Yolande Moreau, who plays Seraphine, won in the 34th annual Cesar
awards best actress category for her portrayal of the dimwitted maid
whose talents as a painter were discovered by a German art collector on
the eve of World War I. The Cesar for best actor went to Vincent Cassel
in "Mesrine," a story based on the real life of a gangster.
(AP, 2/2709)
2009 Feb 27, Unions in Guadeloupe
scored a victory in getting a deal to raise some workers' salaries, but
said they will not end a general strike now concluding its sixth week.
(AP, 2/27/09)
2009 Feb 27, In Ireland the family
of banker Shane Travers was freed uninjured after he delivered millions
of euros stolen from his own branch. A gang had taken his family
hostage and threatened to kill them unless he cooperated. Irish media
put the amount at euro7 million ($9 million). The next day police
recovered millions in stolen cash and interrogated seven suspected
robbers.
(AP, 2/27/09)(AP, 2/28/09)(SFC, 2/28/09, p.A2)

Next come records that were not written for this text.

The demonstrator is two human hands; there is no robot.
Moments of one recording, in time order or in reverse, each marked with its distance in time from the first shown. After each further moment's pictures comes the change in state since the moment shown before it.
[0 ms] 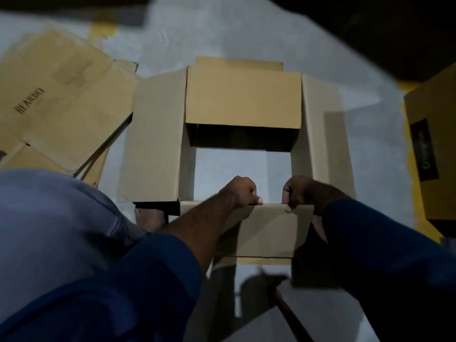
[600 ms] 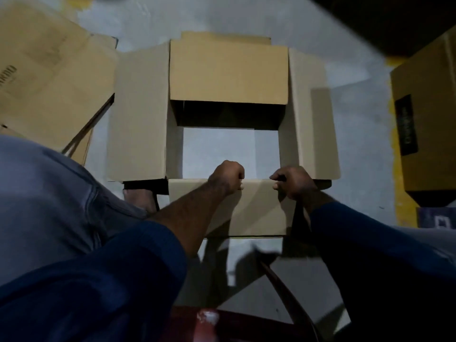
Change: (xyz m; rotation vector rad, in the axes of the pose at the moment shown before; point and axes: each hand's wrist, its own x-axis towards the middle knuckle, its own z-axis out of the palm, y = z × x) left_hand -0.019 0.000 0.026 0.088 0.105 0.004; right_hand -0.022 0.025 0.067 0.316 0.405 -0.063
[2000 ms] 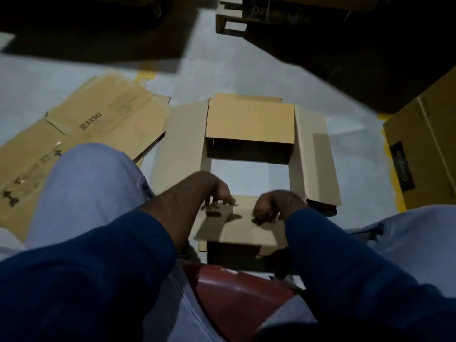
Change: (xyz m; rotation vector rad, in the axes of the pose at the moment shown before) left_hand -0.122 0.004 -0.120 0.166 -0.623 -0.307; right_hand -0.090 -0.154 -0.017 -0.270 -0.679 0.225
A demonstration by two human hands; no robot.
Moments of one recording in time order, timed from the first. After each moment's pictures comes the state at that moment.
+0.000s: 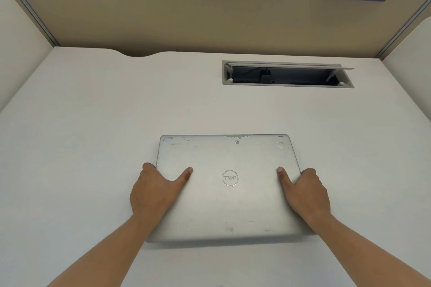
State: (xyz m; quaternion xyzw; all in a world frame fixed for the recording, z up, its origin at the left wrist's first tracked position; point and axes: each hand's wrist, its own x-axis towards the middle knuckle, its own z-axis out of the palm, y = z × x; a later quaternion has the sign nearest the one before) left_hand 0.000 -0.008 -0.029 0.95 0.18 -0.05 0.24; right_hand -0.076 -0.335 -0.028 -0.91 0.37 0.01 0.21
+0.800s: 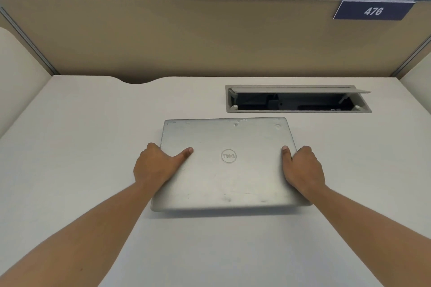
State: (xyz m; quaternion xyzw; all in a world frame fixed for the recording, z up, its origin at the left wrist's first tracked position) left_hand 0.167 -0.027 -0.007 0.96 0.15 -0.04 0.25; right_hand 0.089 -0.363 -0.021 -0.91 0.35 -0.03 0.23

2009 Feb 27, In Israel Benjamin
Netanyahu failed to persuade his centrist rival, Tzipi Livni, to join
him in a broad coalition, increasing the likelihood that Israel's next
government will be an alliance of hawks and hard-line religious parties
opposed to substantial concessions for peace.
(AP, 2/27/09)
2009 Feb 27, A court ordered the
Japanese government to pay 5.6 billion yen ($57.7 million) to
compensate people whose lives are disrupted by the noise of warplanes
at a US air base on the southern island of Okinawa. The Fukuoka High
Court ruling doubled the 2.8 million yen compensation awarded in 2005
to the people living around Kadena Air Base, and upheld the appeals of
5,540 residents.
(AP, 2/27/09)
2009 Feb 27, In Pakistan police
fought running battles with supporters of former PM Nawaz Sharif near
Islamabad as protests against a court order barring him from elected
office continued for a third day.
(AP, 2/27/09)
2009 Feb 27, Researchers in Peru
said an unusually intact fossilized skull of a pelagornithid, a giant,
bony-toothed seabird that lived up to 10 million years ago, had been
found in the in the Pisco Formation, a coastal rock bed south of the
capital, Lima, known for yielding fossils of whales, dolphins, turtles
and other marine life dating as far back as 14 million years.
(AP, 2/28/09)
2009 Feb 27, In Sri Lanka
government forces drove deeper into the Tamil Tigers' dwindling
stronghold, confining the rebel group that once controlled a vast swath
of northern Sri Lanka to an area smaller than Manhattan.
(AP, 2/27/09)
2009 Feb 27, A UN tribunal in
Tanzania convicted a former Rwandan military chaplain of attempted rape
and genocide for crimes that included killing people who had sought
refuge in a seminary. The three-judge panel sentenced Emmanuel Rukundo
(50) to 25 years in prison. Rukundo will only serve 17 and half years
because the judges gave him credit for the seven and a half years he
has already spent in detention.
(AP, 2/27/09)
2009 Feb 27, The UN Children's
Fund said 53 million children are being targeted by a mass immunization
drive against polio in Benin, Burkina Faso, Ivory Coast, Mali, Niger,
Nigeria, and Togo. Some 844 polio cases were reported in the 8
countries in 2008, 95% of them in Nigeria.